**Exercise goal:**
Could every line of the data be printed exactly as it reads?

**Listed entries:**
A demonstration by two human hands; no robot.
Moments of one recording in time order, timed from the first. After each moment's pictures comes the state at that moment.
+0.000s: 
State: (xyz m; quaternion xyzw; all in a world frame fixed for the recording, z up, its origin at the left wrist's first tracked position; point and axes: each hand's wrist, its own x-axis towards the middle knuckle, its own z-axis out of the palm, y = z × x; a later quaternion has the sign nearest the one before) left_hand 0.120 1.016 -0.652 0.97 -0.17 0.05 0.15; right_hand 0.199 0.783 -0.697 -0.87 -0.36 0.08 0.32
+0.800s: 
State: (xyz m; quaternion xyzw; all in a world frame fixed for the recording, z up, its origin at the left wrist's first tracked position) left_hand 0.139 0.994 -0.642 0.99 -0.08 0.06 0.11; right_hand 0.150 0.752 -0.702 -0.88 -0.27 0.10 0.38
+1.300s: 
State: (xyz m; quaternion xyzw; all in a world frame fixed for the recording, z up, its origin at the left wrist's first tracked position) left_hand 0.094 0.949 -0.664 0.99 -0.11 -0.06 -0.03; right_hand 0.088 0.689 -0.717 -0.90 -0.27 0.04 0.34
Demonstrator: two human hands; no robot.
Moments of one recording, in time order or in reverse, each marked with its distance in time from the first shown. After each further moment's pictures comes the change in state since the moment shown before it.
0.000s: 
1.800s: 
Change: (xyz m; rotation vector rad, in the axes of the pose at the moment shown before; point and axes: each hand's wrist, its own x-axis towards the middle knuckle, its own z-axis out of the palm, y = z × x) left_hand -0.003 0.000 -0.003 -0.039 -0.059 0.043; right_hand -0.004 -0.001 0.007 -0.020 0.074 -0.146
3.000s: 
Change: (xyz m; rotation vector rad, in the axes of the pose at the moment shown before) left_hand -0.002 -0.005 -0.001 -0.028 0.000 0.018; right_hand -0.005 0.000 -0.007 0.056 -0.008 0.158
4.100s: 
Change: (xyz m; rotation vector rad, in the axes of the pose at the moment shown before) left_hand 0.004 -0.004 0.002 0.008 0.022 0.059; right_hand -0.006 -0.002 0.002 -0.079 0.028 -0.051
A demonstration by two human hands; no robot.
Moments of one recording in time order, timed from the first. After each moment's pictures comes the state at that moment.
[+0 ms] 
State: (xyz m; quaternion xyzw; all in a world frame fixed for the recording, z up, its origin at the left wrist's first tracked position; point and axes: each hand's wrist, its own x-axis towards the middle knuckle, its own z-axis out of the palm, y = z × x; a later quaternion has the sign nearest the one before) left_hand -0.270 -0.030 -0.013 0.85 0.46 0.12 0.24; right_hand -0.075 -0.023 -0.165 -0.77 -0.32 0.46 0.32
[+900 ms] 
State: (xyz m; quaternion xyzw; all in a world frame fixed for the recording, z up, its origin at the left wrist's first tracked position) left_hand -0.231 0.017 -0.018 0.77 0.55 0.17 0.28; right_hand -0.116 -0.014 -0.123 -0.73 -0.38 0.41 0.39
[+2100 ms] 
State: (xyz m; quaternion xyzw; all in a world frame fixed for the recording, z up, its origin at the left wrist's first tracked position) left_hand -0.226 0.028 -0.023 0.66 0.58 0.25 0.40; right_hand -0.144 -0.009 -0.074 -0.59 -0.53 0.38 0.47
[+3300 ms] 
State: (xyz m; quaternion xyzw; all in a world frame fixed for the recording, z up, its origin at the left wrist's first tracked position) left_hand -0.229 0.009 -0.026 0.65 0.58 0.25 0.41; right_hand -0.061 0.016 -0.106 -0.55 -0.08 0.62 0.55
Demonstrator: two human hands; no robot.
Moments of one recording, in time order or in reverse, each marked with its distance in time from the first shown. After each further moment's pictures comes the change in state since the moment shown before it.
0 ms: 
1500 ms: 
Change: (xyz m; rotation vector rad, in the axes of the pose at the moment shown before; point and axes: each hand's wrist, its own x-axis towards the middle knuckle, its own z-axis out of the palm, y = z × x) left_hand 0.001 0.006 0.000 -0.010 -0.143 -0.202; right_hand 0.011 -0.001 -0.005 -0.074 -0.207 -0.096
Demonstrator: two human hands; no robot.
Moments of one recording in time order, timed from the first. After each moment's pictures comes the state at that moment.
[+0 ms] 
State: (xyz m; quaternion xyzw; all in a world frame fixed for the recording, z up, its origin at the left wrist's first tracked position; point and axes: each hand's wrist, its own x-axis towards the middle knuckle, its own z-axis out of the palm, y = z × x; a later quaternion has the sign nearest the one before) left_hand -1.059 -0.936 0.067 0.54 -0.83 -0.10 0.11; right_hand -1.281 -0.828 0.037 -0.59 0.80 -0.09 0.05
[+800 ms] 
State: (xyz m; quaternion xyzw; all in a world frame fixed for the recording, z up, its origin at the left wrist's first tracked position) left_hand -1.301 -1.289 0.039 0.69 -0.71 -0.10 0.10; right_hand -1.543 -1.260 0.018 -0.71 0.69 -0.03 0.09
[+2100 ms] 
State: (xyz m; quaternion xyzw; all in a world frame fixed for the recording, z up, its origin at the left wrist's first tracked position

**Solution for this exercise:**
A demonstration by two human hands; no robot.
Moments of one recording in time order, timed from the first. After each moment's pictures comes the state at that moment.
+0.000s: 
State: (xyz m; quaternion xyzw; all in a world frame fixed for the recording, z up, its origin at the left wrist's first tracked position; point and axes: each hand's wrist, its own x-axis towards the middle knuckle, its own z-axis out of the palm, y = z × x; a later quaternion has the sign nearest the one before) left_hand 0.120 1.016 -0.652 0.97 -0.17 0.05 0.15; right_hand 0.199 0.783 -0.697 -0.87 -0.36 0.08 0.32
+0.800s: 
State: (xyz m; quaternion xyzw; all in a world frame fixed for the recording, z up, its origin at the left wrist's first tracked position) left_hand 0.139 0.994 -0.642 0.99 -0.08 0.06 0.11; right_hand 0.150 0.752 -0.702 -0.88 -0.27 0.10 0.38
+1.300s: 
State: (xyz m; quaternion xyzw; all in a world frame fixed for the recording, z up, its origin at the left wrist's first tracked position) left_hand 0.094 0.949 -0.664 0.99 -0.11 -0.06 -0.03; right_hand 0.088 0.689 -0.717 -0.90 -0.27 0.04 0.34
Demonstrator: two human hands; no robot.
Moments of one recording, in time order or in reverse, each marked with its distance in time from the first shown. After each further moment's pictures comes the change in state since the moment shown before it.
0.000s: 
1.800s: 
Change: (xyz m; rotation vector rad, in the axes of the pose at the moment shown before; point and axes: each hand's wrist, its own x-axis towards the middle knuckle, its own z-axis out of the palm, y = z × x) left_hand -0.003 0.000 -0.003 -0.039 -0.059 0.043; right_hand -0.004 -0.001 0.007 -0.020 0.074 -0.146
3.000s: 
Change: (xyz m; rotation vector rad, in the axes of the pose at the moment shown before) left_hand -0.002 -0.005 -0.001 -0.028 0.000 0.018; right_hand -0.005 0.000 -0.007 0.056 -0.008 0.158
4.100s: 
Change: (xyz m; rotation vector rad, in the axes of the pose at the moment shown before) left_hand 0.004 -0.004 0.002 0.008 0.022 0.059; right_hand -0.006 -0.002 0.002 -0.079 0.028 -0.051
A demonstration by two human hands; no robot.
Moments of one recording in time order, timed from the first. After each moment's pictures comes the state at that moment.
[+0 ms] 
State: (xyz m; quaternion xyzw; all in a world frame fixed for the recording, z up, its origin at the left wrist's first tracked position; point and axes: each hand's wrist, its own x-axis towards the middle knuckle, its own z-axis out of the palm, y = z × x; a later quaternion has the sign nearest the one before) left_hand -0.270 -0.030 -0.013 0.85 0.46 0.12 0.24; right_hand -0.075 -0.023 -0.165 -0.77 -0.32 0.46 0.32
[+900 ms] 
State: (xyz m; quaternion xyzw; all in a world frame fixed for the recording, z up, its origin at the left wrist's first tracked position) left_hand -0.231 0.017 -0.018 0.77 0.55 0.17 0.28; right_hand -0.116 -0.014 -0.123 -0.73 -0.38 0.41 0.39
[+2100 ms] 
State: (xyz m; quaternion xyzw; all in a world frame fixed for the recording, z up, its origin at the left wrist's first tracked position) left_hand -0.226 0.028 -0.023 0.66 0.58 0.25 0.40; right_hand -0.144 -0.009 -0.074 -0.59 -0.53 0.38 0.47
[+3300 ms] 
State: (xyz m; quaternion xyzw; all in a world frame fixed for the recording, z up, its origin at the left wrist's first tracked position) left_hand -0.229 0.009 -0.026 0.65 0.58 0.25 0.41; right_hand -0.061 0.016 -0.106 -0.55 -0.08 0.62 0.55
Demonstrator: two human hands; no robot.
Moments of one recording, in time order or in reverse, each marked with its distance in time from the first shown. After each further moment's pictures comes the change in state since the moment shown before it.
0 ms: 
1500 ms: 
Change: (xyz m; rotation vector rad, in the axes of the pose at the moment shown before; point and axes: each hand's wrist, its own x-axis towards the middle knuckle, its own z-axis out of the palm, y = z × x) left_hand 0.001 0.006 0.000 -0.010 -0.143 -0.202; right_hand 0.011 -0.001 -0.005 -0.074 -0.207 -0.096
Demonstrator: two human hands; no robot.
Moments of one recording in time order, timed from the first. After each moment's pictures comes the state at that moment.
[+0 ms] 
State: (xyz m; quaternion xyzw; all in a world frame fixed for the recording, z up, its origin at the left wrist's first tracked position; point and axes: each hand's wrist, its own x-axis towards the middle knuckle, its own z-axis out of the palm, y = z × x; a later quaternion has the sign nearest the one before) left_hand -1.059 -0.936 0.067 0.54 -0.83 -0.10 0.11; right_hand -1.281 -0.828 0.037 -0.59 0.80 -0.09 0.05
[+800 ms] 
State: (xyz m; quaternion xyzw; all in a world frame fixed for the recording, z up, its origin at the left wrist's first tracked position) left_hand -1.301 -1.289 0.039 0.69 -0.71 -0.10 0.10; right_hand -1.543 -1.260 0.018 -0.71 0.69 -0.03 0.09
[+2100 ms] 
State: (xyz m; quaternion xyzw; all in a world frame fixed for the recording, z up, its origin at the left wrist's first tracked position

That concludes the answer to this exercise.